2023-04-08

Market competitiveness is the key factor in economic growth

The latest economic forecasts from the Bank of Estonia report that conditions are improving for a recovery in economic growth. GDP will move towards an upward trajectory throughout 2023, but the growth will be built on the back of the downturn that happened in the second half of last year, which means that the economy will still be 0.6% smaller in size for this year overall than it was in 2022. Growth is supposed to strengthen in the years ahead to around 3%. A recovery in foreign markets is the key factor, followed by possibly cheaper energy, slower growth in consumer prices, increased purchasing power for consumers, and improved confidence among companies and households that will make conditions more favorable for investment. Higher interest rates mean that the growth in borrowing and investment will be slower, and consequently, it will offer less support for the economy.

is the key factor

However, there is a lot of uncertainty around the forecast. The uncertainty around supply chains and energy on the one hand, the future course of the war, and geopolitical tensions on the other one.

The downturn in the economy has not yet been accompanied by any major increase in unemployment. Shortages of skilled labor have encouraged employers to retain staff in the expectation of a recovery in demand, and this is demonstrated by employment remaining stable so far. One reason why employment has survived despite the economy cooling is that the sectors hit hardest by the energy crisis are less labor-intensive. However, unemployment will rise after a little delay as a consequence of the recent downturn and will peak at 7.2% this year before starting to fall again.

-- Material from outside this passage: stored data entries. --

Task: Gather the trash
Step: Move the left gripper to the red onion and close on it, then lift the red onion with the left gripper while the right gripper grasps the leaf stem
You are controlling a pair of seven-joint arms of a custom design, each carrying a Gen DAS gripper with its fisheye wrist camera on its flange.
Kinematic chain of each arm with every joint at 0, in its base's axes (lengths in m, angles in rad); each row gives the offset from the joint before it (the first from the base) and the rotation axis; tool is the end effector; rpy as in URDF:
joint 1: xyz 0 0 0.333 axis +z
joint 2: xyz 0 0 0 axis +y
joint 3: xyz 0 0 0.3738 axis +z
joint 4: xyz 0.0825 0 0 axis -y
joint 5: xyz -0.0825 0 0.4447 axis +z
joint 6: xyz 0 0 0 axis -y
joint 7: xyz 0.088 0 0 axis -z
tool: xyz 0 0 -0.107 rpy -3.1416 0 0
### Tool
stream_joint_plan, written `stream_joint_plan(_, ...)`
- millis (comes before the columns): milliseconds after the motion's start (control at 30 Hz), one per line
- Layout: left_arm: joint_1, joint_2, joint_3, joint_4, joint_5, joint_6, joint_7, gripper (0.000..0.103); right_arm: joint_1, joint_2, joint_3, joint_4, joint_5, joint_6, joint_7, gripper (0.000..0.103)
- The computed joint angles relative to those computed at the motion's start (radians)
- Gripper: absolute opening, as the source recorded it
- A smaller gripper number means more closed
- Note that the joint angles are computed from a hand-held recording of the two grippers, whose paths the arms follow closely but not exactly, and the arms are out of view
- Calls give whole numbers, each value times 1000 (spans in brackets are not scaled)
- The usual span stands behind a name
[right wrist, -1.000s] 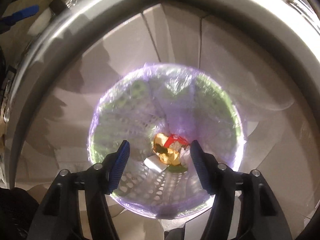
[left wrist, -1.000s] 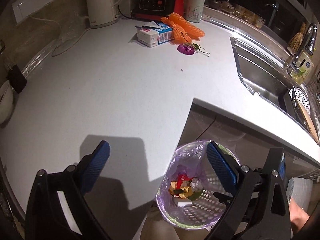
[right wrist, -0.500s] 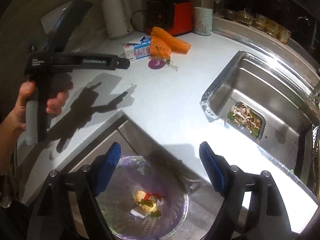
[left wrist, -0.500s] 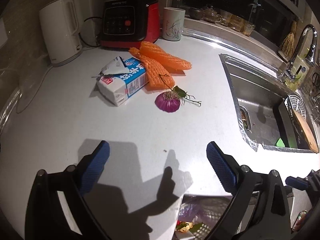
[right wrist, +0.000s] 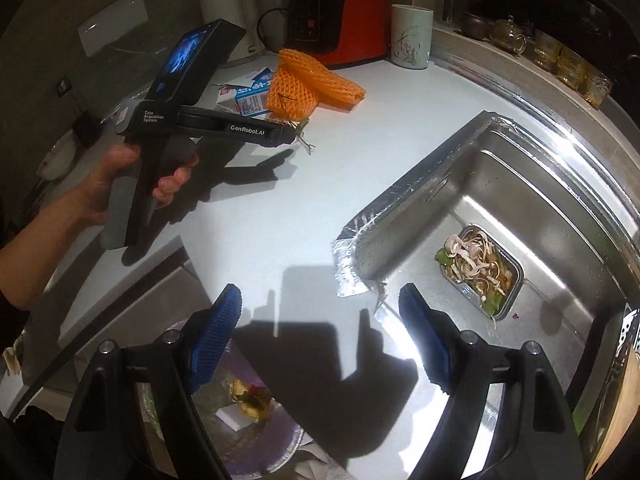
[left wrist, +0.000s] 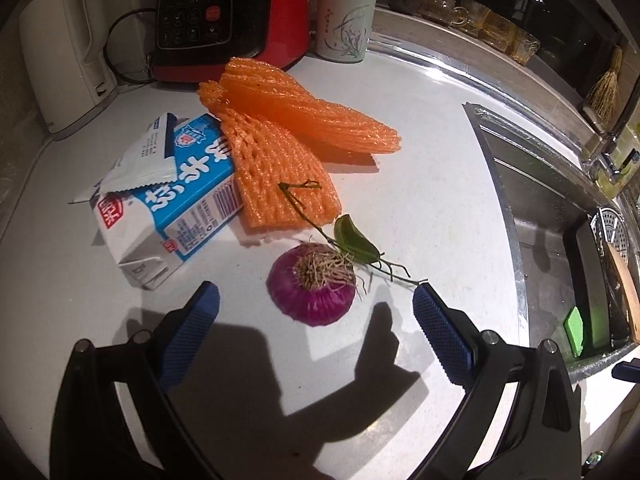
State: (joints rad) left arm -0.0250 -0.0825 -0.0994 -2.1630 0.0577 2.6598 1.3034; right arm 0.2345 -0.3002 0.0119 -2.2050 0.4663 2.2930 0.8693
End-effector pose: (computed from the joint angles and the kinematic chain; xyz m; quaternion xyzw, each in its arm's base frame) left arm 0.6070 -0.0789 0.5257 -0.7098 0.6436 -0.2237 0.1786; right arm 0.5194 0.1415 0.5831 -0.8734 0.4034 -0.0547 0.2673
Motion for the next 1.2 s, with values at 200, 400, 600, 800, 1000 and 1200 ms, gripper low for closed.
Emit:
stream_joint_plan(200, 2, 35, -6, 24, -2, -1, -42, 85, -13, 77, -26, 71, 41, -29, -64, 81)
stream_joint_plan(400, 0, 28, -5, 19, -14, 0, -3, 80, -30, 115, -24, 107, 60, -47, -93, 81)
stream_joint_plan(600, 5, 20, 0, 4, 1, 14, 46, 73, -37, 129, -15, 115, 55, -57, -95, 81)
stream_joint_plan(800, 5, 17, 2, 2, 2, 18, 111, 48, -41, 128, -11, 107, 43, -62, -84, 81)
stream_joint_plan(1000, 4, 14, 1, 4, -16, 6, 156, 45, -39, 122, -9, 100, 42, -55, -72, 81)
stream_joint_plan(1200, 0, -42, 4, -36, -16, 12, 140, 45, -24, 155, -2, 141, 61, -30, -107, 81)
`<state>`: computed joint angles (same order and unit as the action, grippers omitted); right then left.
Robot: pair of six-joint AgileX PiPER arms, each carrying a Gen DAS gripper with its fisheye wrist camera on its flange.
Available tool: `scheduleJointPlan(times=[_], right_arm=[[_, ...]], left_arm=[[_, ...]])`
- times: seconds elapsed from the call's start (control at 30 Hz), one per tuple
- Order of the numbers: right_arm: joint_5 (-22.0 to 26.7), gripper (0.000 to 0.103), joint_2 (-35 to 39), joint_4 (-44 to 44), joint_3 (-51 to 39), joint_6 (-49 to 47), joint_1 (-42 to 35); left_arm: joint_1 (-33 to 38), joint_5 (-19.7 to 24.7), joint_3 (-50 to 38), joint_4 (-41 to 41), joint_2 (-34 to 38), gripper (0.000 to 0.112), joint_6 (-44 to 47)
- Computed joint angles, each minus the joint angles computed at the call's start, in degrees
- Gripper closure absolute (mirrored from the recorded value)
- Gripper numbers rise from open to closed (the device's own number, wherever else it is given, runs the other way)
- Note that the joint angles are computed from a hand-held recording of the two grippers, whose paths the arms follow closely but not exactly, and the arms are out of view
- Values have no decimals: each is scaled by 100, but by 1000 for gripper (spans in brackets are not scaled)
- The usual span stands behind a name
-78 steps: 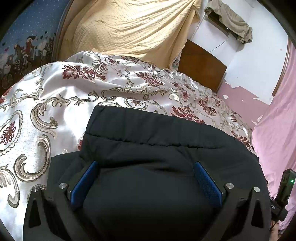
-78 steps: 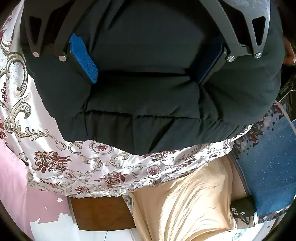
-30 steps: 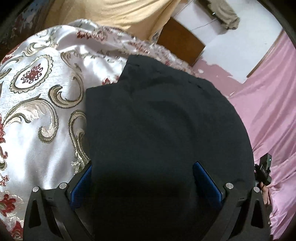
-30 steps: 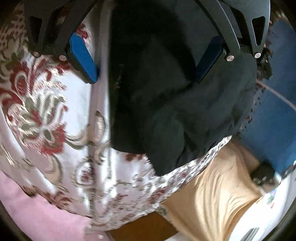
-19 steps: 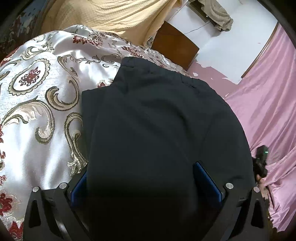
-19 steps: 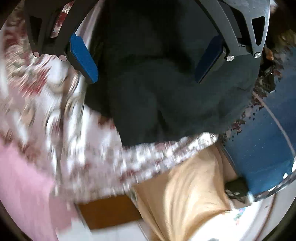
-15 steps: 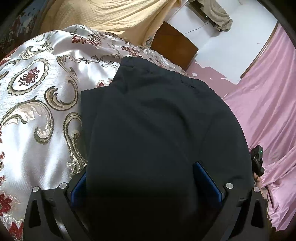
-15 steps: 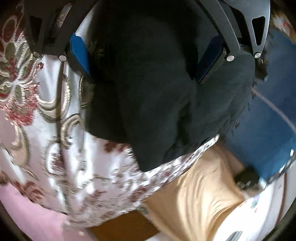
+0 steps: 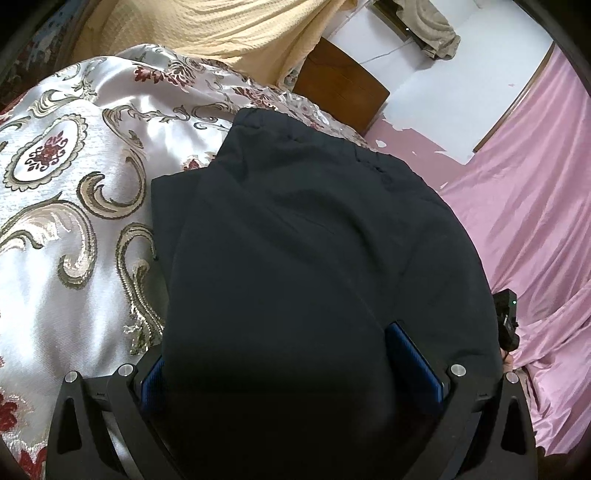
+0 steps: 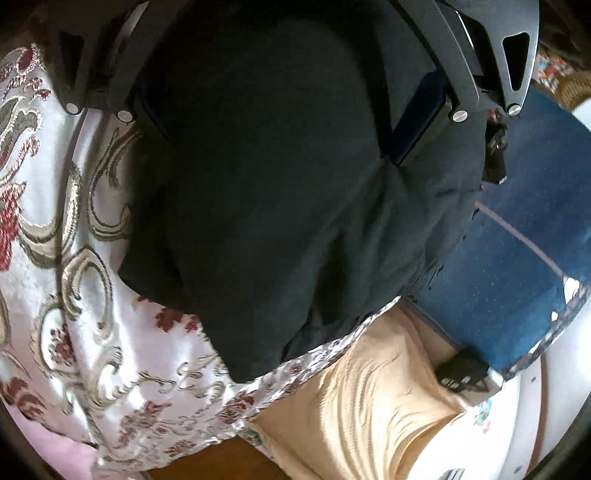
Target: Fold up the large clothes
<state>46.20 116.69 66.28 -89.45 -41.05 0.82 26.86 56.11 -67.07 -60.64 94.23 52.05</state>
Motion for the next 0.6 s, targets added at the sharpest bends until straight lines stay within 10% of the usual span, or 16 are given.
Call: scheduleJointPlan(times=[0.6], right_arm=[[-497, 1, -192, -207, 462, 164, 134]], left_arm=[[-111, 184, -317, 354, 125, 9, -304]])
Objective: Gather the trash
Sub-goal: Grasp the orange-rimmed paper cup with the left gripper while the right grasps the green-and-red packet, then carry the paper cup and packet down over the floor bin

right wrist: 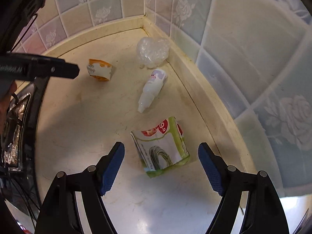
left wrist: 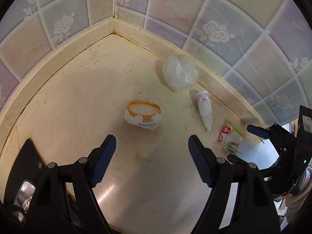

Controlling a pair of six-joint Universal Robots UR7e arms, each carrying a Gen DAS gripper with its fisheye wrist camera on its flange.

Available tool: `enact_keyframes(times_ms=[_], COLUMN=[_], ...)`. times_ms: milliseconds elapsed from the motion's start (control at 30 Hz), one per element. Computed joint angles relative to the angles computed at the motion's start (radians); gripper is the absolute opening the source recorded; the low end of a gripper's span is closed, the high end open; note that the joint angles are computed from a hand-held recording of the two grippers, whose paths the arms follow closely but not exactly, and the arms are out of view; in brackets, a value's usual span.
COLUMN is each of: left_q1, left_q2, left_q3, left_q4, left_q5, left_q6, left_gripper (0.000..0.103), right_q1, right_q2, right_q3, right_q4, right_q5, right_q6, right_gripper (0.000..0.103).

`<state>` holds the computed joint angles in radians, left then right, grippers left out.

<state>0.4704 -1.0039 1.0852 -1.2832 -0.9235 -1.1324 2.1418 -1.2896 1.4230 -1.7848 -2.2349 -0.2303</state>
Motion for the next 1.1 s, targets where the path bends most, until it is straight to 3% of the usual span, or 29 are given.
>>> enact_keyframes(times_ms=[233, 300, 467, 533, 600, 767, 1100], left_q1=[0.043, 0.054, 0.076, 0.079, 0.079, 0.079, 0.020], left_q2=[-0.007, -0.007, 0.004, 0.011, 0.020, 0.035, 0.046], left_q3=[0.036, 0.046, 0.051, 0.047, 0.038, 0.020, -0.015], left_q4=[-0.083, -0.106, -0.133, -0.126, -0.112, -0.089, 0.011], left_q5=[-0.016, -0.021, -0.034, -0.028, -0.019, -0.009, 0.031], left_q6=[0.045, 0.057, 0.073, 0.082, 0.092, 0.104, 0.092], left_gripper=[0.074, 0.074, 0.074, 0.074, 0.070, 0.051, 0.050], right_q1=[-0.032, -0.045, -0.044, -0.045, -0.045, -0.033, -0.014], right_q2=[0.036, 0.040, 0.030, 0.028, 0.031, 0.043, -0.011], right_q3=[-0.017, -0.028, -0.015, -0.019, -0.034, -0.049, -0.019], right_q4=[-0.006, 0.017, -0.001, -0.008, 0.001, 0.002, 0.005], right_q5=[0.029, 0.059, 0.072, 0.084, 0.098, 0.077, 0.081], right_q6=[0.004, 0.018, 0.026, 0.032, 0.050, 0.073, 0.116], right_gripper=[0.077, 0.063, 0.055, 0.045, 0.024, 0.019, 0.015])
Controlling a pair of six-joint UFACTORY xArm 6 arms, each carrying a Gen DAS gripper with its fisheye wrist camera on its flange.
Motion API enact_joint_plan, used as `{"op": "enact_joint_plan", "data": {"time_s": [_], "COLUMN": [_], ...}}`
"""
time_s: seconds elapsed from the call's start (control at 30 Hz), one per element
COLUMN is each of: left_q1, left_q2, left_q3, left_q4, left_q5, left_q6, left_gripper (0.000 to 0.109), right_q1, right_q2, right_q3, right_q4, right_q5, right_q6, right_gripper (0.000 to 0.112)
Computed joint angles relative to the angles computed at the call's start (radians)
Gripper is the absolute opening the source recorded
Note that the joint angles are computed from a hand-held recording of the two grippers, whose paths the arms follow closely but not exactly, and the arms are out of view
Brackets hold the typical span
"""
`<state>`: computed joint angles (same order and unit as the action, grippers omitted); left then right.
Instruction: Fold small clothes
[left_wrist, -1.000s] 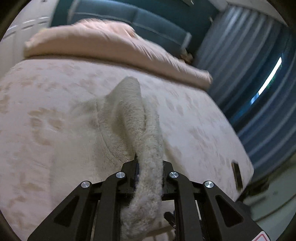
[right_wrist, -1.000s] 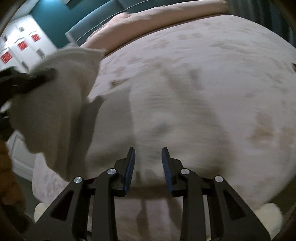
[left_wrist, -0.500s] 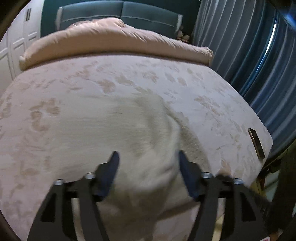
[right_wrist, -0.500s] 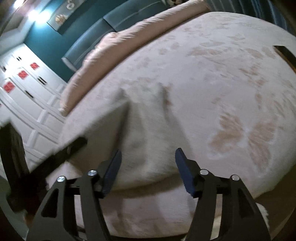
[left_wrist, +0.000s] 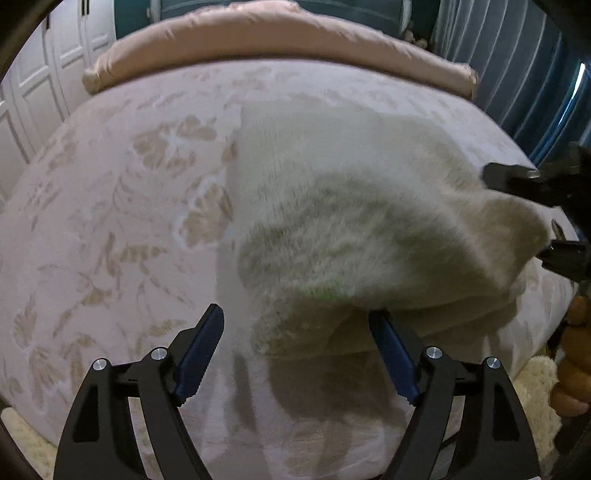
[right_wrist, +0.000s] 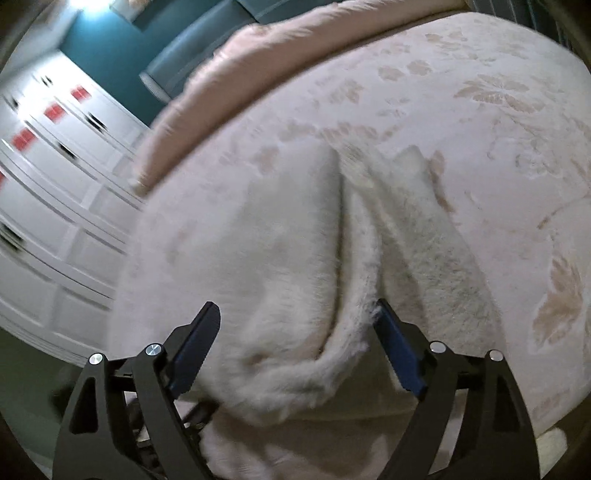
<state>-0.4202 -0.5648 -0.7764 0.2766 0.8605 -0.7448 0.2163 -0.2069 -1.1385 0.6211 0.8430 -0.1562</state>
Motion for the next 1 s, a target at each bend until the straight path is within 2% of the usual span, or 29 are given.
{"op": "enact_joint_plan", "data": {"time_s": [0.03,0.07,0.1,0.13,0.17,0.2,0.27,0.37,0.43,0.5,0.53,0.63,0.77,0.9,1.0], "left_q1": [0.0,0.001,0.006,0.02,0.044,0.05,0.055,0.045,0.036,0.036,0.037,0.016,-0.015,-0.054,-0.072], "left_q2": [0.004,0.009,0.013,0.012,0.004,-0.001,-0.005,-0.001,0.022,0.052,0.057,0.071,0.07,0.04,0.036], "left_q3": [0.0,-0.001,-0.001,0.006,0.017,0.016,0.006,0.0,-0.015,-0.022,-0.021,-0.048,-0.101,-0.147,-0.182], "left_q4": [-0.003,0.004,0.001,-0.026,-0.095,-0.122,-0.138,-0.157,-0.14,-0.151,-0.155,-0.104,-0.058,-0.017,0.008], "left_q5": [0.002,0.009,0.015,0.004,-0.023,-0.024,-0.017,-0.019,-0.014,-0.008,-0.01,0.026,0.115,0.196,0.238], "left_q6": [0.011,0.013,0.016,0.03,0.068,0.075,0.08,0.091,0.07,0.054,0.05,0.021,-0.003,-0.033,-0.041], "left_gripper": [0.076,0.068,0.063,0.046,0.03,0.028,0.02,0.013,0.013,0.012,0.013,0.013,0.017,0.017,0.017], "right_q1": [0.01,0.021,0.028,0.04,0.045,0.042,0.009,-0.025,-0.049,-0.067,-0.072,-0.074,-0.06,-0.089,-0.091], "right_q2": [0.02,0.042,0.054,0.066,0.064,0.054,-0.004,-0.063,-0.071,-0.014,0.017,-0.004,-0.035,-0.079,-0.109], "right_q3": [-0.009,-0.021,-0.026,-0.037,-0.038,-0.047,-0.062,-0.064,-0.028,0.017,0.032,0.11,0.101,0.107,0.105], "right_q4": [-0.024,-0.047,-0.055,-0.069,-0.07,-0.029,0.139,0.213,0.14,-0.024,-0.057,0.014,-0.055,0.0,-0.023], "right_q5": [0.005,0.017,0.019,0.016,0.004,-0.007,-0.021,-0.056,-0.077,-0.064,-0.047,-0.103,-0.093,-0.067,-0.069], "right_q6": [0.016,0.032,0.032,0.032,0.02,-0.018,-0.128,-0.205,-0.188,-0.097,-0.074,-0.132,-0.062,-0.077,-0.059], "right_gripper": [0.079,0.065,0.044,0.037,0.024,0.019,0.018,0.018,0.018,0.018,0.018,0.019,0.028,0.038,0.041]}}
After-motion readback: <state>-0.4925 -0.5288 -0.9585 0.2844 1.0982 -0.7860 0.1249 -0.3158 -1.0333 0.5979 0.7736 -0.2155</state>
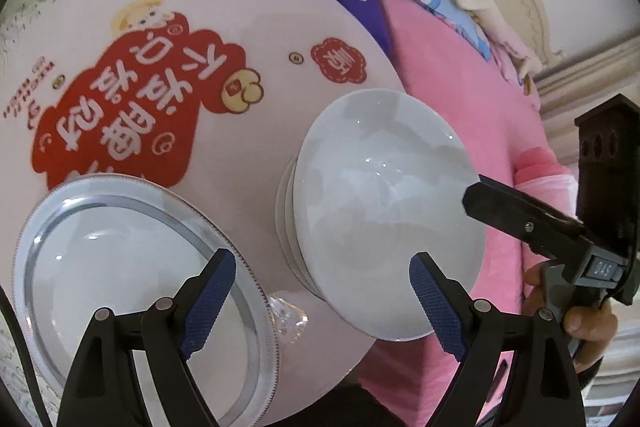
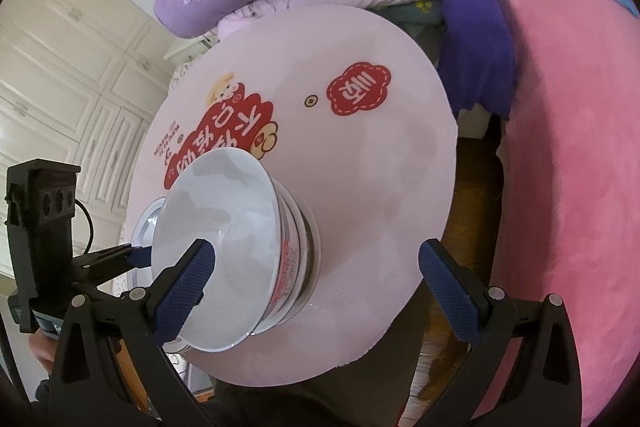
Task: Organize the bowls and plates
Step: 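Close both grippers on the rim of the three-bowl stack, then lift the bowl stack with both grippers and carry it over the plates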
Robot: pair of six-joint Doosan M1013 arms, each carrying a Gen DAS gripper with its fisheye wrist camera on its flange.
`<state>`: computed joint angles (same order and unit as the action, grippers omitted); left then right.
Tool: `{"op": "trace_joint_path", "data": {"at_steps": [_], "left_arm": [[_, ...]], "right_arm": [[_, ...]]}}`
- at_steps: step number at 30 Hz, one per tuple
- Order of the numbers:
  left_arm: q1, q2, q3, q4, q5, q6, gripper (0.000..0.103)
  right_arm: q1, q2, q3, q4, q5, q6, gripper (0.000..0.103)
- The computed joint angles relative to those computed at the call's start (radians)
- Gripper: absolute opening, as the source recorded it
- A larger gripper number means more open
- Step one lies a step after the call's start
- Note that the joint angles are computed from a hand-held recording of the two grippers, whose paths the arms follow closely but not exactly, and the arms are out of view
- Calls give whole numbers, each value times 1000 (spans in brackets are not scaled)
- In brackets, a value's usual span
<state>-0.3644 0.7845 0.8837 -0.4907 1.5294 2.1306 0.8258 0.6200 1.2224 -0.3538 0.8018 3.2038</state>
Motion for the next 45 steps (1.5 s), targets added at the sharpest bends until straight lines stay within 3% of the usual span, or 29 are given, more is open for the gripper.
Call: {"op": "trace_joint_path", "data": {"at_steps": [10,17,27,33,34,36,38,39,41,42,45], "left_arm": [[-10,35,-22,-36,32,-12,85],[-23,43,-12,-26,11,-20,84],[-28,32,18,-21,-33,-31,77],[-22,36,14,-30,-44,-43,66],[-22,40,10,-29,-37,-50,59],[-19,47,2,-44,-16,-58,58],[-20,36,19,-45,-37,-43,58],[-20,33,24,-44,-43,-39,58],[-19,32,28,-48,-48,-41,56],[-18,33,26,-50,-46,-45,55],[-14,37,23,-56,-41,-64,53]], "right_arm": [[-9,20,-20,44,8,-40,103],[-16,29,-25,75,13,-69,103],[-24,45,-40,106,17,-104,102],[-28,49,-42,117,14,-108,101],[-30,51,-43,125,15,-113,98],[-32,50,-34,143,-8,-119,92],[-35,48,-26,164,-27,-129,75],[-35,50,-29,165,-23,-130,61],[-34,44,-11,166,-76,-126,51],[-33,42,-4,163,-105,-123,39],[-22,57,-43,127,-49,-121,37]]}}
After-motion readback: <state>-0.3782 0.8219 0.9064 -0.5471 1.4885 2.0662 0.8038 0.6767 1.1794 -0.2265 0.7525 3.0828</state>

Inflation of 17.6% in February reflects the leap in prices in the first half of last year, while the cost of the consumer basket has risen by only 1.3% since August 2022. This leads the analysts to asses that inflation may be expected to fall below 10% by the middle of the year and to be around 4% by the end of 2023. Yet, inflation passing through into wages and collective wage agreements will keep wages growing fast this year. Public sector wages will rise by around 16% in 2023, while pressure on private sector wages will come from rises in the minimum wage and the cost of living. Rising wages in sectors focused on the domestic market could make exporting companies less competitive even though the local level of wages in manufacturing will still remain far below those in the Nordic countries and Western Europe.

Hence, further growth in the economy will depend on international competitiveness. And corporate estimates of international competitiveness have fallen to low levels.

Higher energy prices have affected the performance of Estonian exporters more than they affected businesses in other European Union countries on average. The Estonian economy is very energy intensive and so higher prices for fuels have a broader impact and affect the competitiveness of the whole economy. Estonia is one of the countries where the support measures for businesses taken to ease the impact of the energy crisis were modest, even though the rise in the producer prices of domestic energy producers and in the consumer prices of electricity, gas, and other fuels started notably earlier in Estonia than in other European Union countries, and was notably larger.

Exporters may also be even less competitive if the general government budget deficit rises because of the financial stimulus given to companies oriented to the domestic market, putting additional upward pressure on prices and wages. The budget deficit will increase by 1.5 billion euros this year to 3.8% of GDP. Growth in general government expenses will be driven further by increases in the public sector payroll and in investment at a time when the growth in state revenues is slowing. It will be pushed up by a sharp rise in child and family benefits, and by indexing of pensions and a one-off additional rise in them.

The latest Competitiveness Report concludes that the key factor in keeping the Estonian economy on its path of growth is the competitiveness of Estonian companies in the global markets. Estonia’s market share increased substantially as the pandemic ended, but the growth in the market share of Estonian exports stopped last year. This caused a general rise in prices and costs throughout the economy. Estonian exporters were less able last year to set their sales prices, and uncertainty and a lack of demand meant that companies could not pass the higher prices for commodities on into the end prices of their products. This was expressed in weaker exports of goods last year.

Deputy Governor of Eesti Pank Ülo Kaasik said that strong growth in the debt would make the state less able to help the economy if it faced a new crisis, and would add further domestic price pressure onto inflation that is already high.

The Estonian debt is not large, but the revenues and expenditures of the state are systemically out of balance. Fiscal discipline must be restored in order to slow the growth in the state debt”, he told a discussion panel on state finances as the foundation of financial security. This would cause two kinds of problems. The short-term problem is that a state budget deficit of that size will increase domestic price pressures at a time when inflation is already very high. The second problem is that maintaining such large deficits will cause the state debt to increase.

The capacity to borrow is one of the most important buffers that the state finances have if they are to be ready to face any crisis. Estonia would benefit in the longer term if the financing of the economy become less bank-centric and more diversified. This would require rapid development in the non-bank financial sector and an increase in the share of financing by bond markets. “The current plans would require the Estonian state to borrow substantially, so we could consider promoting a local bond market where Estonian sovereign bonds could be issued on the Estonian market”, Mr. Kaasik said, noting that this would also incentivize the development of the private sector bond market. Competition between banks has increased in Estonia in recent years, though there remained room for improvement.